Your objective: Return a copy of each line in the listing that includes the word "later".

◆ ◆ ◆ ◆

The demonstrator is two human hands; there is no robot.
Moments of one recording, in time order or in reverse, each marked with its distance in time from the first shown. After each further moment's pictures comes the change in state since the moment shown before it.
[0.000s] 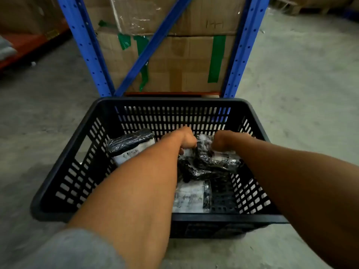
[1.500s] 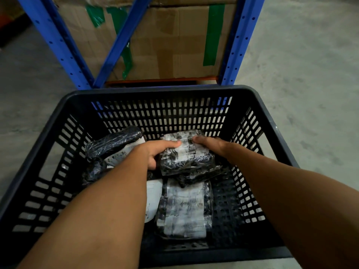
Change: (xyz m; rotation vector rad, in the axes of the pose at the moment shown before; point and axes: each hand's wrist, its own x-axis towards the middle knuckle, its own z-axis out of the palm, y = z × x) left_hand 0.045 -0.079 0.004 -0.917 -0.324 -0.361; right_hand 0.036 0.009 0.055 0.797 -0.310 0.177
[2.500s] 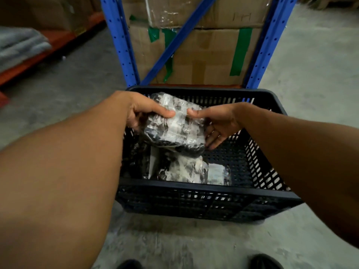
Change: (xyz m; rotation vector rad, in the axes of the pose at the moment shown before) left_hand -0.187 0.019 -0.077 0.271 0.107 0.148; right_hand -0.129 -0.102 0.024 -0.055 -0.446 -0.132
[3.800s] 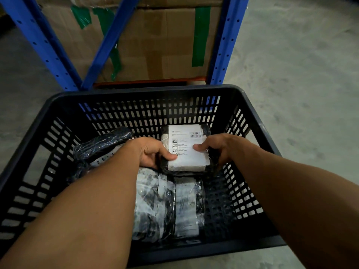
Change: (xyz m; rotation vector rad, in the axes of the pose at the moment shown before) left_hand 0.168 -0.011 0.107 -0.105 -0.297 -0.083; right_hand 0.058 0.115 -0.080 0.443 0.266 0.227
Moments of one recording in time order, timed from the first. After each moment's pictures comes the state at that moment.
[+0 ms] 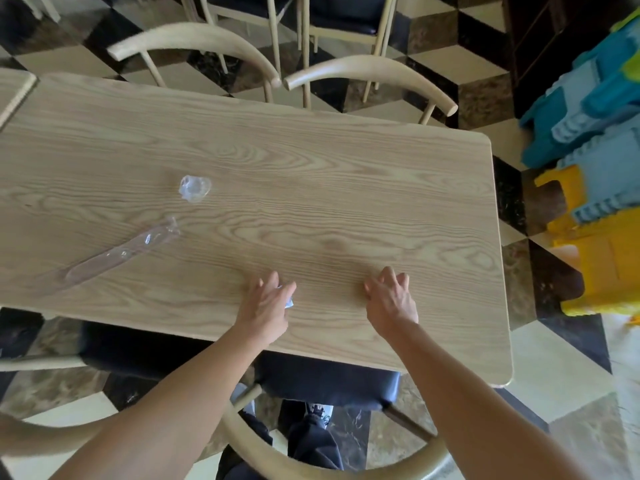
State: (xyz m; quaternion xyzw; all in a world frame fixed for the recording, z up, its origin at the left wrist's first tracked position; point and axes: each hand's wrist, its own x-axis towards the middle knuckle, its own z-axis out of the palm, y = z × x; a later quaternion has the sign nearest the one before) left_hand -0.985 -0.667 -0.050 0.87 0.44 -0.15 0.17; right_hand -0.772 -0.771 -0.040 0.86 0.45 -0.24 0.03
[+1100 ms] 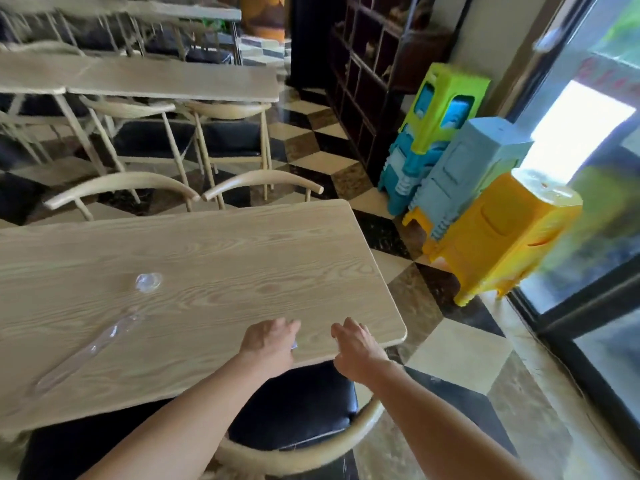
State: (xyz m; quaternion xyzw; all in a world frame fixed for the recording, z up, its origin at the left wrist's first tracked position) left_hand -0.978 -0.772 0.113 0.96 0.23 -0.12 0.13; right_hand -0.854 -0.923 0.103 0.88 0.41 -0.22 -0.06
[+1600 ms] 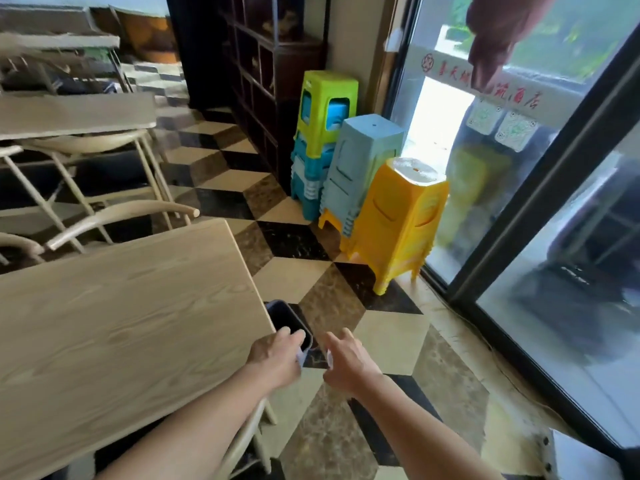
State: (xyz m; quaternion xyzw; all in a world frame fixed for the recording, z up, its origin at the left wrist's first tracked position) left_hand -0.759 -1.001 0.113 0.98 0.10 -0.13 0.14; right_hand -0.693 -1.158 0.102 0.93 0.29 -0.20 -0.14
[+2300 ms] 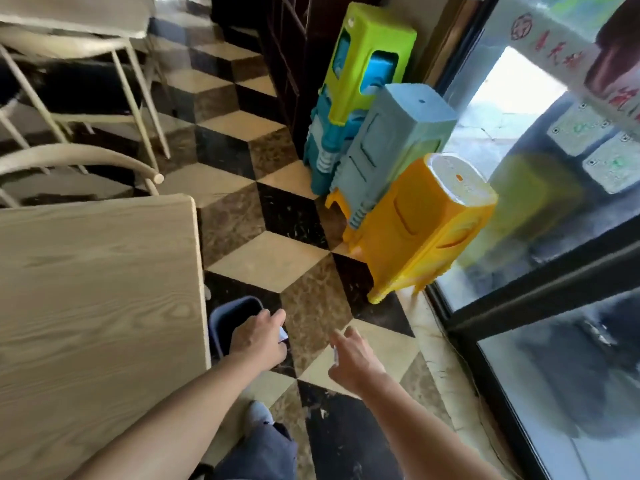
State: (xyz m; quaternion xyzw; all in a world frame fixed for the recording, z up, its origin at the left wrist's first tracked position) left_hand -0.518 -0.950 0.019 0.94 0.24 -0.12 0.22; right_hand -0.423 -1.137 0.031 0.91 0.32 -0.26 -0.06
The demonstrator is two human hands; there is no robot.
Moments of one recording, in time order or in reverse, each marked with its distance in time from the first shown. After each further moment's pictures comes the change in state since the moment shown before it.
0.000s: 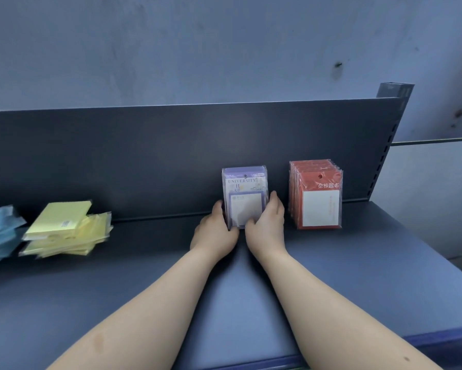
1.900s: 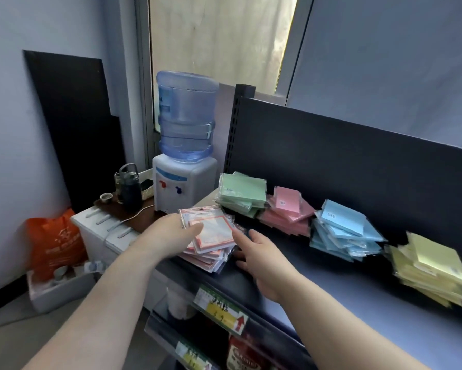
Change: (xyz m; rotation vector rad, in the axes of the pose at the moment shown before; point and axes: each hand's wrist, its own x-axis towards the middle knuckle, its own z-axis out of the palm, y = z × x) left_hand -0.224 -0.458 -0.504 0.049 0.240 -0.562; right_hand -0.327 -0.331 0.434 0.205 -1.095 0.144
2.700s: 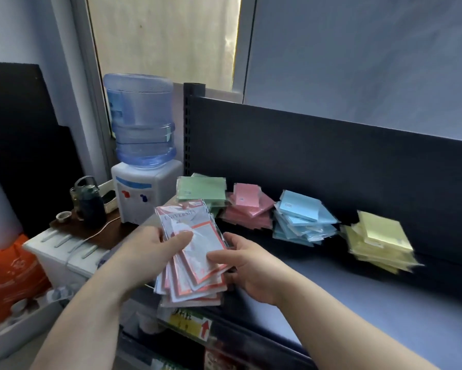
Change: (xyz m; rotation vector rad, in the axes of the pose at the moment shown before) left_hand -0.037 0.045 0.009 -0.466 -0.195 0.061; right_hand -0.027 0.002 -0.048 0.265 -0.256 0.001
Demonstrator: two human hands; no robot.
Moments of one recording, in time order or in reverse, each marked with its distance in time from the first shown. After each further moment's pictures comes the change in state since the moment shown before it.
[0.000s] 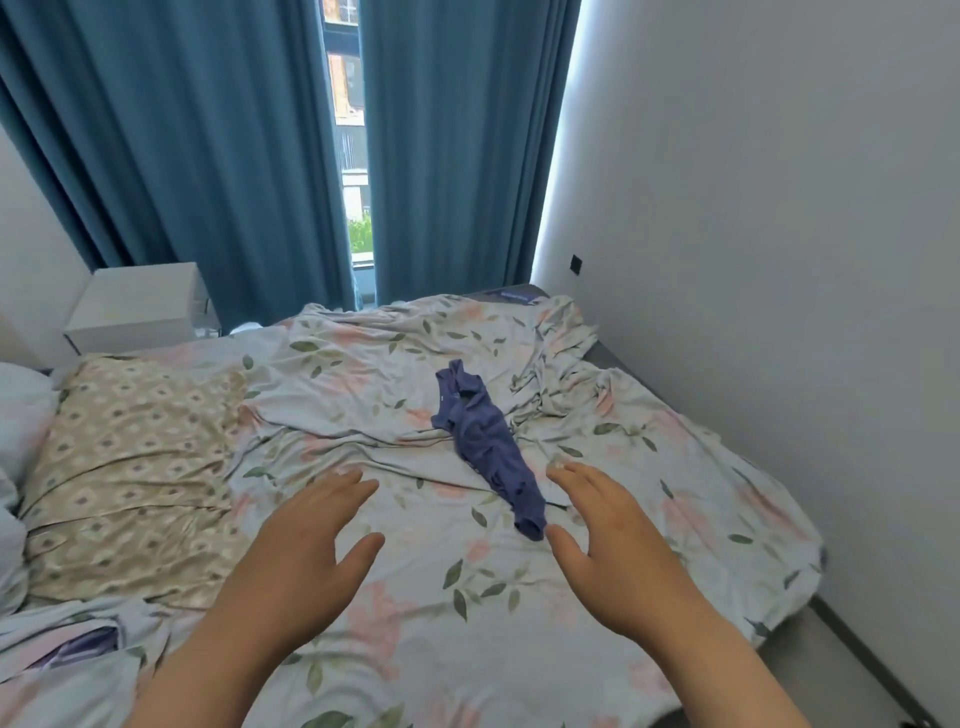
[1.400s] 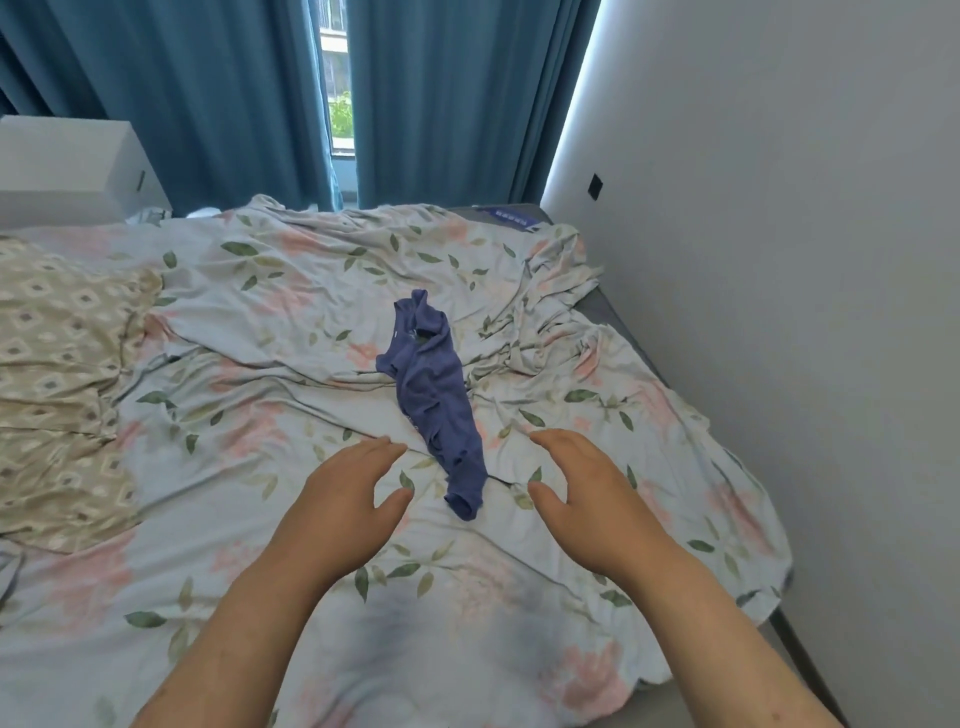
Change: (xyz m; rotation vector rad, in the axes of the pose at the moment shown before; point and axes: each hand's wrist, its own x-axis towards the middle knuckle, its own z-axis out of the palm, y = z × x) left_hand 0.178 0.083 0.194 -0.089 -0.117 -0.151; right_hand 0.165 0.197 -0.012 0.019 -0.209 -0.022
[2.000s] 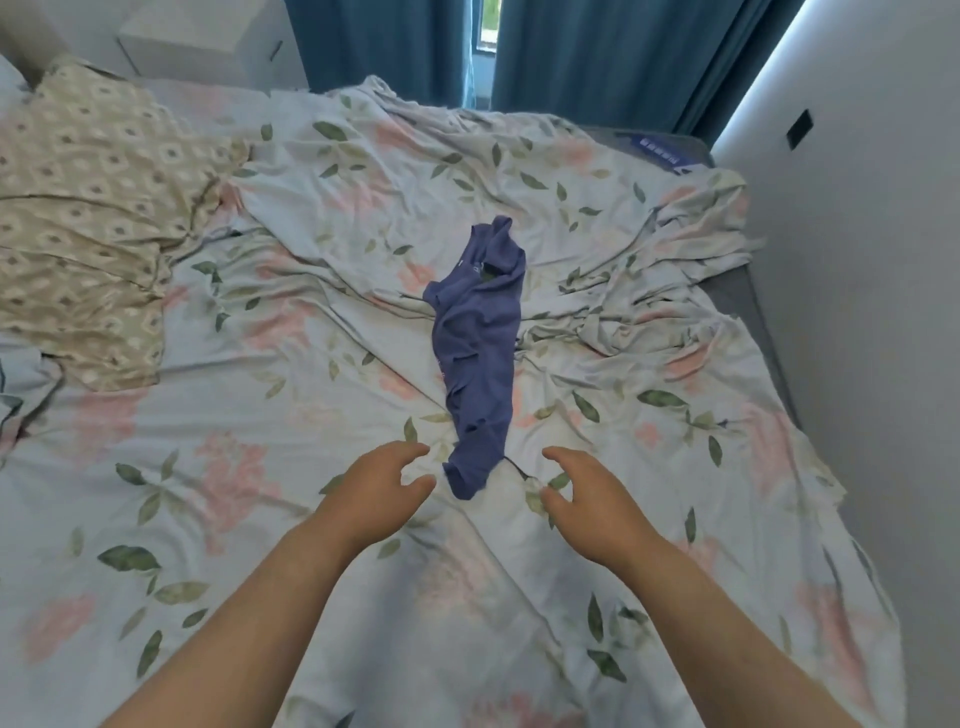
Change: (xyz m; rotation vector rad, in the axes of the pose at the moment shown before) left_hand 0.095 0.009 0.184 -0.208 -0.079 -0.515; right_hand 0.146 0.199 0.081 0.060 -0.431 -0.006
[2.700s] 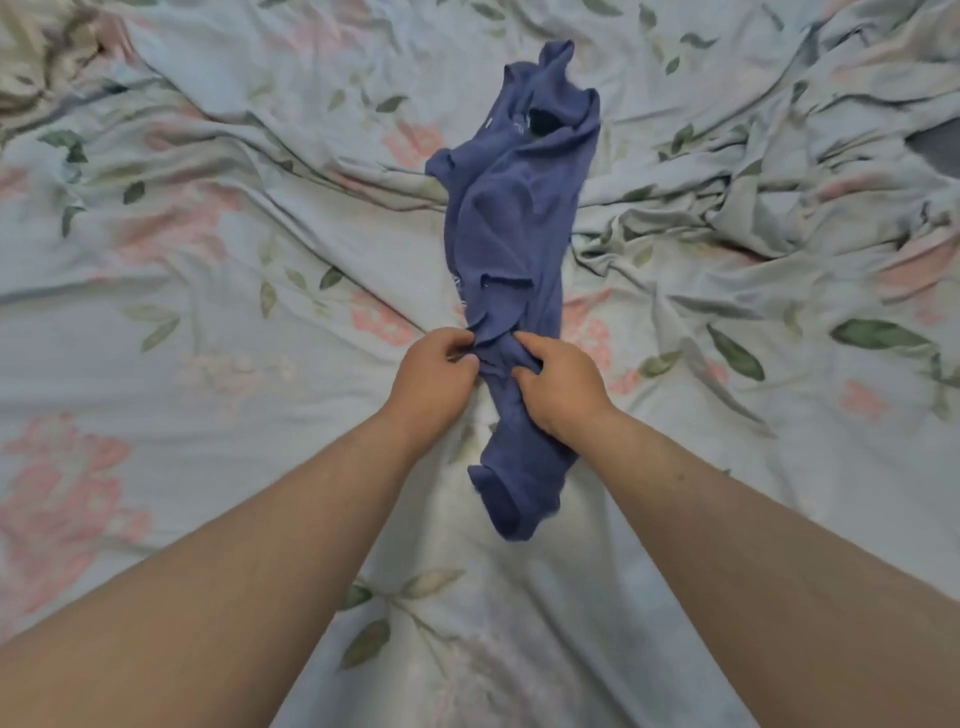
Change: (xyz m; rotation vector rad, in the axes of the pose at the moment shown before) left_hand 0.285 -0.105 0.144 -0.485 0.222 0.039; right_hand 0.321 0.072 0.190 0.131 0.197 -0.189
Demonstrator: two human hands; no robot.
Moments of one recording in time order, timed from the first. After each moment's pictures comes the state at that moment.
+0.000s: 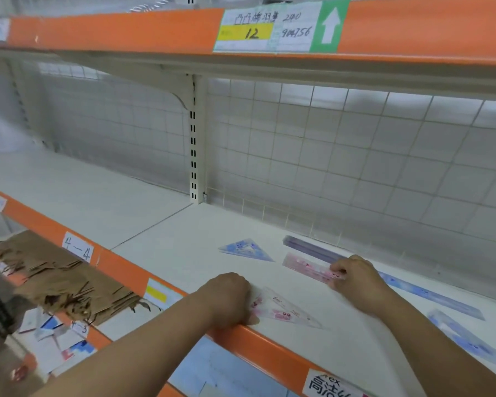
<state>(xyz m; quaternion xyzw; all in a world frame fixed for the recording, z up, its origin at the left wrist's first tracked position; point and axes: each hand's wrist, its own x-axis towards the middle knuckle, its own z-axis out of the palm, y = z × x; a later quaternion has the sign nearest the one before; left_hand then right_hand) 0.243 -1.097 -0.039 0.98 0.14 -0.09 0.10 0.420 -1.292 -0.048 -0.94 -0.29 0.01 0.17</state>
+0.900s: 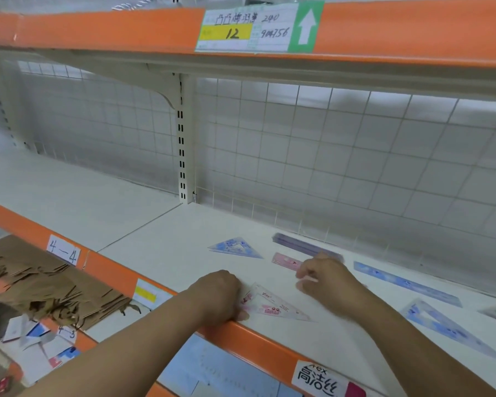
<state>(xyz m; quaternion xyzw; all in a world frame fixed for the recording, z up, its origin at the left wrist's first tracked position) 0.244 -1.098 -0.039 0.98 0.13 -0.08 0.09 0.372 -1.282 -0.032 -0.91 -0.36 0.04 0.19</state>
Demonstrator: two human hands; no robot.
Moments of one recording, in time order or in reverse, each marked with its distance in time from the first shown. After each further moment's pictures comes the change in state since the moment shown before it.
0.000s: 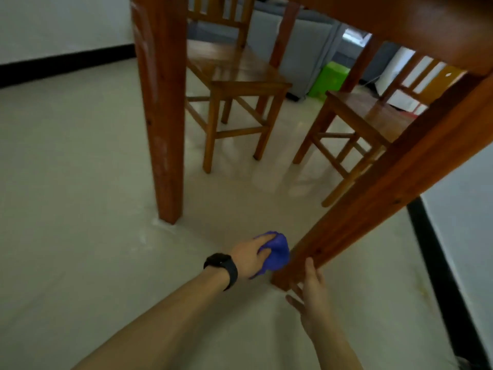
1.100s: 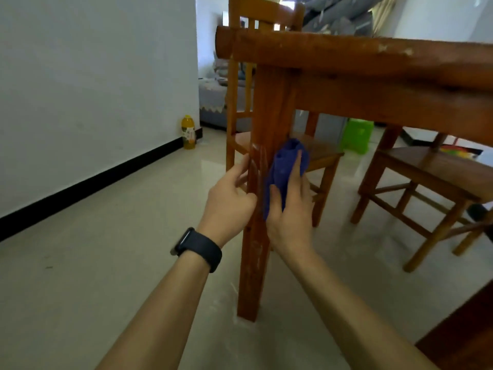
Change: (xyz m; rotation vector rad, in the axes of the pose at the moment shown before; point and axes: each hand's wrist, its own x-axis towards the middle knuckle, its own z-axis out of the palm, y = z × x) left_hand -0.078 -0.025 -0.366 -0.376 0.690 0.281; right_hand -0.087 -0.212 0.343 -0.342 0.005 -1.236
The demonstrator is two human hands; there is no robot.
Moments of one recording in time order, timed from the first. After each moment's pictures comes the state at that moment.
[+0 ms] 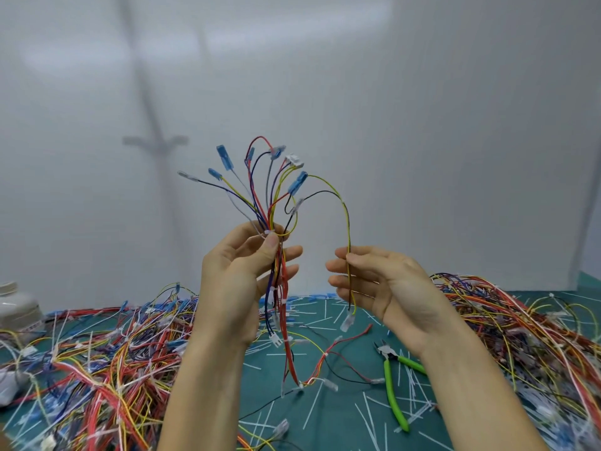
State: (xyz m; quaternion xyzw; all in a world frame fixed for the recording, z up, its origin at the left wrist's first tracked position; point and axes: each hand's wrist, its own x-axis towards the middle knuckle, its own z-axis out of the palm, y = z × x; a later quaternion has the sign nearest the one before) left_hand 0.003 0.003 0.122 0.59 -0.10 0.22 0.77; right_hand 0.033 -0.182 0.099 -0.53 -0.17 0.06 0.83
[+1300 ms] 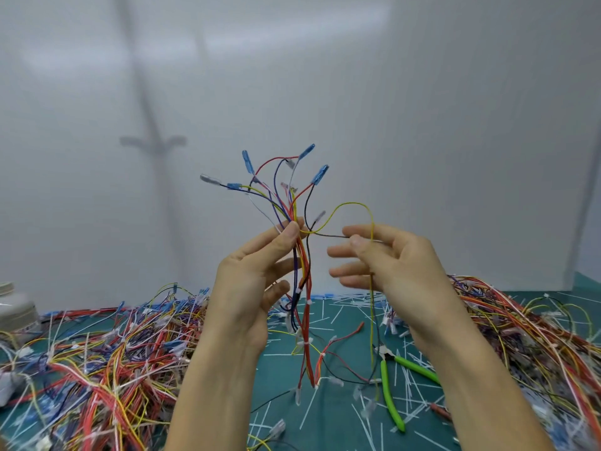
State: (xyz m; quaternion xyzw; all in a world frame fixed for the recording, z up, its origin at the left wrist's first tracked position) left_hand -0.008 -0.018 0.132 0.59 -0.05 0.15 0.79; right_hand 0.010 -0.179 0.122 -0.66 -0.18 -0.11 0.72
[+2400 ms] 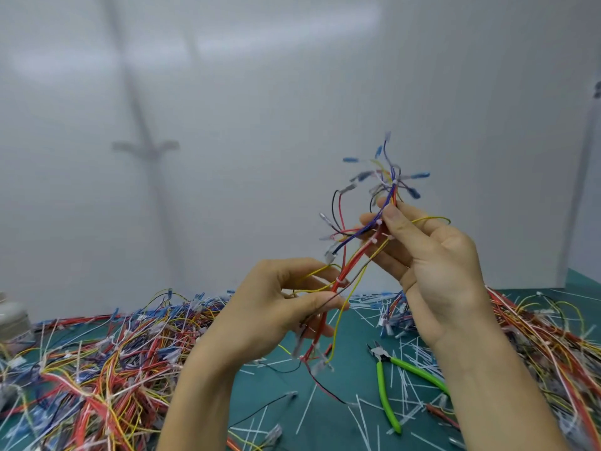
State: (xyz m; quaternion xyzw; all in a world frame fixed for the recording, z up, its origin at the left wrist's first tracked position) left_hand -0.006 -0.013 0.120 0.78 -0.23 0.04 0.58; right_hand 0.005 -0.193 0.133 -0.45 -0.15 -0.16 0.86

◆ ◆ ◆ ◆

Response area:
State: (xyz m; quaternion xyzw; all in a world frame fixed for the recording, z up, its origin at the left wrist's first tracked position; point and axes: each hand's wrist, its own x-axis towards the middle knuckle, its own z-axis out of the palm, y = z × x; a later quaternion has the sign nearest the one before) left_hand -0.985 -0.667 -0.050 0.87 0.44 -0.15 0.17; right_hand -0.772 -0.771 -0.040 0.86 0.45 -0.24 0.03
<state>(xyz m; quaternion xyzw; all in a world frame fixed for the recording, z up, its origin at the left wrist's first tracked position; point and axes: each hand's wrist, its own x-axis towards the middle knuckle, its own z-axis out of the palm, y = z × x; a later quaternion has the sign nearest the one before; left_hand then right_hand) 0.243 -1.097 -0.039 0.98 0.14 -0.09 0.10 0.420 -1.292 -0.048 -0.94 -0.29 0.01 0.17</state>
State: (xyz m; quaternion xyzw; all in a world frame fixed for the recording, z up, its origin at the left wrist's first tracked position; point and axes: each hand's wrist, its own x-axis towards the middle knuckle, its own z-axis out of the palm, y = z × x; a later quaternion has the sign nearest the one before) left_hand 0.003 0.003 0.122 0.59 -0.10 0.22 0.77; right_hand 0.033 -0.182 0.099 -0.53 -0.17 0.06 0.83

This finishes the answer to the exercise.